--- Task brief ---
No pictures go into the copy. Write out every line below exactly.

--- Dataset extract ---
------------------------------

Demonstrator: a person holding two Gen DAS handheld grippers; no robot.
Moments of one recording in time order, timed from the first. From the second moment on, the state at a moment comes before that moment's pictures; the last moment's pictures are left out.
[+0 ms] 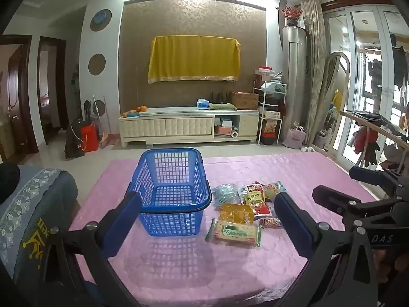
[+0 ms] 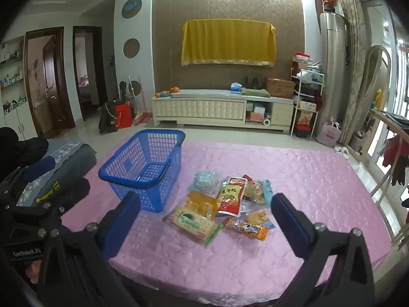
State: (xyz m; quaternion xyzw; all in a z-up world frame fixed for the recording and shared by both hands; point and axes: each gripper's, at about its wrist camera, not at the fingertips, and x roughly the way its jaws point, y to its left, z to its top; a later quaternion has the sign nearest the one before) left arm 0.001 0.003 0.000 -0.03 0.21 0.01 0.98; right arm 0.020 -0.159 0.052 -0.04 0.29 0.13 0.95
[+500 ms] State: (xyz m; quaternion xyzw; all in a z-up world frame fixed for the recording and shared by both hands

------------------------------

--- Exercise response ---
Demonstrator: a person holding two Gen DAS handheld grippers; no robot.
Moments of one recording in time order, timed from the first. From the second moment on, the state at a moment comes before that moment's pictures; the last moment's pictures are left out.
[+0 ms] 
[+0 ms] 
State: (xyz m; quaternion xyzw; all in a z-up world frame fixed for the recording and shared by both hands; point and axes: each gripper's, at about its wrist camera, not at the fingertips, and x roughly the way its jaws point, y to its left, z to its top; a later quaternion has the sign nearest the one before) left arm 0.001 0.003 0.000 -0.03 0.21 0.01 0.98; right arm 0.020 -0.159 0.052 -0.04 0.29 0.13 0.95
[+500 ms] State: (xyz m; quaternion xyzw; all in a z-up world frame fixed for the recording and shared by both hands

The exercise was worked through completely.